Instructions to follow: Only the last stretch of the records is wanted: restate word for word the line with "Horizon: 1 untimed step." and every line after it.
== Segment start ==
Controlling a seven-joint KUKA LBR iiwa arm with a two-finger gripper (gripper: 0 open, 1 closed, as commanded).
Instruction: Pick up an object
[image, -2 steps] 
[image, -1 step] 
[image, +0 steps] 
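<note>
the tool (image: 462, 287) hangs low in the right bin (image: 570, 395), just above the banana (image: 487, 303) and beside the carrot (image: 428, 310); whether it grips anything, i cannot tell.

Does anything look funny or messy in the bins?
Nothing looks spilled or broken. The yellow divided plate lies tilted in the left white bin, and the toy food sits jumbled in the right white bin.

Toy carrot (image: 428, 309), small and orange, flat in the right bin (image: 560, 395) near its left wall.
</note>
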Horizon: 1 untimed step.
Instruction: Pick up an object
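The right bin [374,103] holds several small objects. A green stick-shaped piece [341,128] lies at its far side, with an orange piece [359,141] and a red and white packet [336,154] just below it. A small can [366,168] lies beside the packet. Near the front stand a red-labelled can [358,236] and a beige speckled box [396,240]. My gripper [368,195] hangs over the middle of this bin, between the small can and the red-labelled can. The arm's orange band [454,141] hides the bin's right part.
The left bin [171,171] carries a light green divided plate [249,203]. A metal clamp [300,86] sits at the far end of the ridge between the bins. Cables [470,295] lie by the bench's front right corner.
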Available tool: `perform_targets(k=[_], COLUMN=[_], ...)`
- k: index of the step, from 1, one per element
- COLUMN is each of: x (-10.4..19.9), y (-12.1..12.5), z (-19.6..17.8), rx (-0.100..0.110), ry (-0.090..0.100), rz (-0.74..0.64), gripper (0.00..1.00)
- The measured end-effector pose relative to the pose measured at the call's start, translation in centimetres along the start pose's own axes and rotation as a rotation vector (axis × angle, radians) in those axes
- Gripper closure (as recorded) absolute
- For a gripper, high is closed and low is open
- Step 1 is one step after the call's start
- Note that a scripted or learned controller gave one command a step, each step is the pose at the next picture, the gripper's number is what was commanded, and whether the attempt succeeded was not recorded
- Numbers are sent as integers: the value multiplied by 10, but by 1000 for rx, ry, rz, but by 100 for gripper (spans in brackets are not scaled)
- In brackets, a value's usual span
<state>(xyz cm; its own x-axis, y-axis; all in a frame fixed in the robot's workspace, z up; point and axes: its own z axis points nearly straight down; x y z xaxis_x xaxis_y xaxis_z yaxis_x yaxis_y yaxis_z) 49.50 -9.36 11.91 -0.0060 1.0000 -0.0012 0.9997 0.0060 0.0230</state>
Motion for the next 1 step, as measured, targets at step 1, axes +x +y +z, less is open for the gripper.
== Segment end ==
Solution:
Horizon: 1 untimed step.
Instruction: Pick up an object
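The right bin [374,103] holds several small objects. A green stick-shaped piece [341,128] lies at its far side, with an orange piece [359,141] and a red and white packet [336,154] just below it. A small can [366,168] lies beside the packet. Near the front stand a red-labelled can [358,236] and a beige speckled box [396,240]. My gripper [368,195] hangs over the middle of this bin, between the small can and the red-labelled can. The arm's orange band [454,141] hides the bin's right part.
The left bin [171,171] carries a light green divided plate [249,203]. A metal clamp [300,86] sits at the far end of the ridge between the bins. Cables [470,295] lie by the bench's front right corner.
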Available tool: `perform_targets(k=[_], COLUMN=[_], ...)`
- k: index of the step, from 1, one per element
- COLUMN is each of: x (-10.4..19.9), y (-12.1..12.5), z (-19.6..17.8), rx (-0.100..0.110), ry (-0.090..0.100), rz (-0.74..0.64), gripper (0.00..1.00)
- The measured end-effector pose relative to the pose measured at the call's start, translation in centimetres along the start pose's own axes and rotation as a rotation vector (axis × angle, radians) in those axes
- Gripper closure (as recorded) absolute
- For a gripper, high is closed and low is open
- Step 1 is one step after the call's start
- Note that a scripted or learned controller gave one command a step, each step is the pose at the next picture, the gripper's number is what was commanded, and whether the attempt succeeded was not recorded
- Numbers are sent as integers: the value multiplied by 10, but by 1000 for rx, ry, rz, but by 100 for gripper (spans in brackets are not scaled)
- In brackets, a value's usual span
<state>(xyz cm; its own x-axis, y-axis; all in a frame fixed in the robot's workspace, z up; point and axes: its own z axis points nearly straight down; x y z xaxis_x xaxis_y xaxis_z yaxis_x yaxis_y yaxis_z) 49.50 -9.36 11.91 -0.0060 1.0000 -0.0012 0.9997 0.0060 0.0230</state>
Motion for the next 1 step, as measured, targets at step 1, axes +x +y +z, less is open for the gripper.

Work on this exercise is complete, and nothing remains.